What you return must be the lines from the first one below through the one containing "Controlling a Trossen", exactly and with pictures excluded.

INFORMATION PROVIDED START

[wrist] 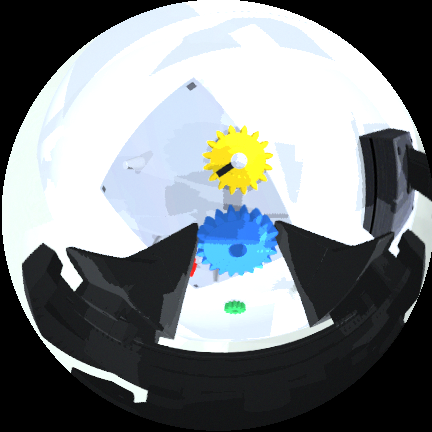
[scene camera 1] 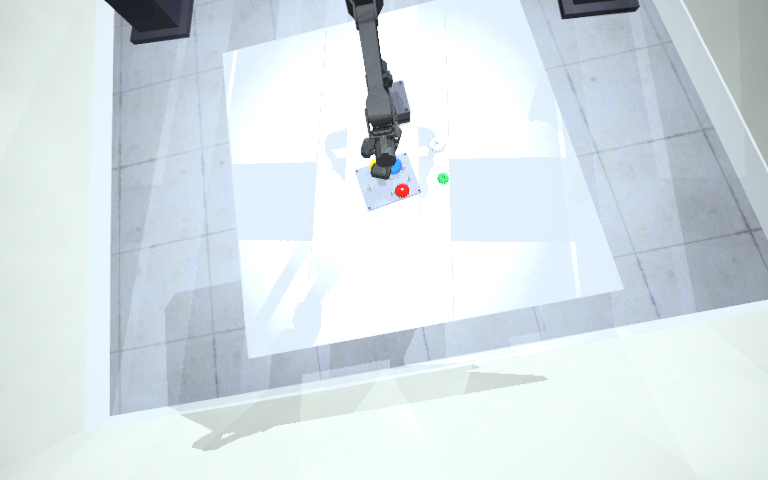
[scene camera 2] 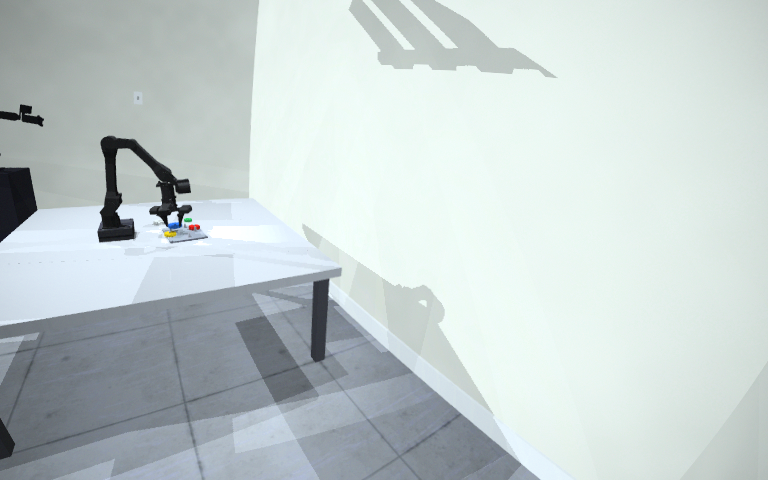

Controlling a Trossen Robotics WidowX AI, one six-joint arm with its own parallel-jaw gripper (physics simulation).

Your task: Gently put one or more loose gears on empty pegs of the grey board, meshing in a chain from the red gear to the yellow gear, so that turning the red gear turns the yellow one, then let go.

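Pixels of known places: gripper, fingertip midpoint: (wrist: 236, 227) (scene camera 2: 174, 226); arm's base, origin of the base link: (scene camera 2: 111, 226).
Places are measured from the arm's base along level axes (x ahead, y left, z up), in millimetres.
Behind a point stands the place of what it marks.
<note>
My gripper (scene camera 2: 173, 224) @[z -20, x 269, y 13 mm] (wrist: 236, 227) @[z -20, x 269, y 13 mm] is shut on the blue gear (scene camera 1: 395, 166) @[z -11, x 278, y 38 mm] (scene camera 2: 173, 225) @[z -11, x 268, y 5 mm] (wrist: 237, 237) @[z -11, x 269, y 17 mm], held level beside the yellow gear; no peg shows in its hole. Its height above the grey board (scene camera 1: 378, 199) @[z -48, x 385, y -32 mm] (wrist: 165, 112) @[z -48, x 296, y -97 mm] is hard to tell. The yellow gear (scene camera 1: 372, 164) @[z -33, x 252, y -48 mm] (scene camera 2: 170, 233) @[z -33, x 257, y -47 mm] (wrist: 250, 150) @[z -33, x 243, y -36 mm] sits on a board peg. The red gear (scene camera 1: 402, 190) @[z -27, x 365, y 58 mm] (scene camera 2: 194, 226) @[z -33, x 362, y 46 mm] (wrist: 193, 268) @[z -38, x 337, y 68 mm] is on the board's far side from the arm base. Bare pegs show, one (scene camera 1: 369, 187) @[z -32, x 342, y -62 mm] (wrist: 133, 163) @[z -33, x 337, y -64 mm] at the side. A small green gear (scene camera 1: 442, 178) @[z -38, x 329, y 206 mm] (scene camera 2: 188, 219) @[z -39, x 326, y 196 mm] (wrist: 235, 307) @[z -40, x 317, y 199 mm] lies loose off the board.
A white gear (scene camera 1: 436, 145) @[z -40, x 192, y 196 mm] (scene camera 2: 156, 223) @[z -47, x 167, y 171 mm] lies loose on the white table (scene camera 1: 396, 283) @[z -56, x 696, y 18 mm] (scene camera 2: 226, 266) @[z -56, x 490, y -412 mm], on the green gear's side of the board. The arm base (scene camera 1: 401, 101) @[z 3, x 28, y 74 mm] (scene camera 2: 116, 230) @[z -8, x 30, y -44 mm] (wrist: 390, 182) @[z -10, x 87, y 13 mm] stands behind the board. The arm hides part of the board in scene camera 1.
</note>
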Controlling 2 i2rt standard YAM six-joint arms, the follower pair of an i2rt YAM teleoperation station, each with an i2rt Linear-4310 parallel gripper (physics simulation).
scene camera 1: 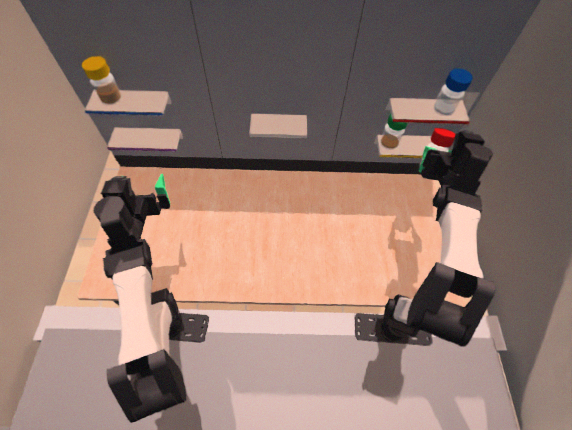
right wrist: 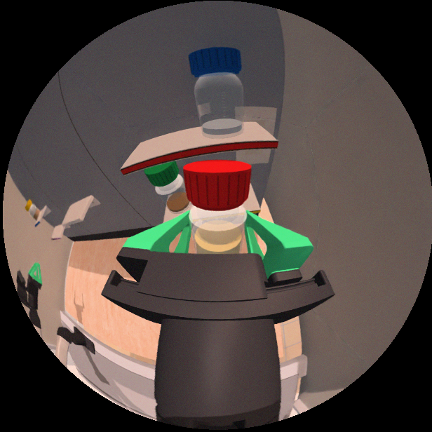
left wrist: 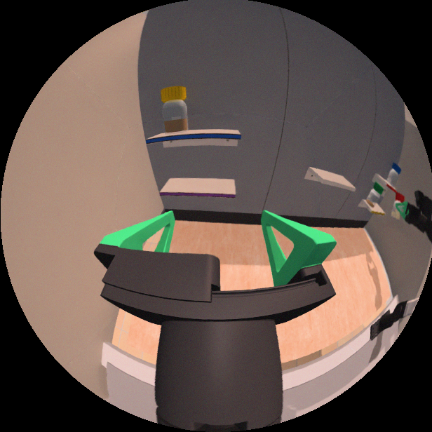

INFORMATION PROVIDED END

-- RESULT OF THIS EXERCISE --
[wrist] 
[scene camera 1] 
[scene camera 2] 

Controlling a Trossen Robotics WidowX AI, one six-joint arm with its own parallel-jaw gripper (physics simulation).

The response is now complete.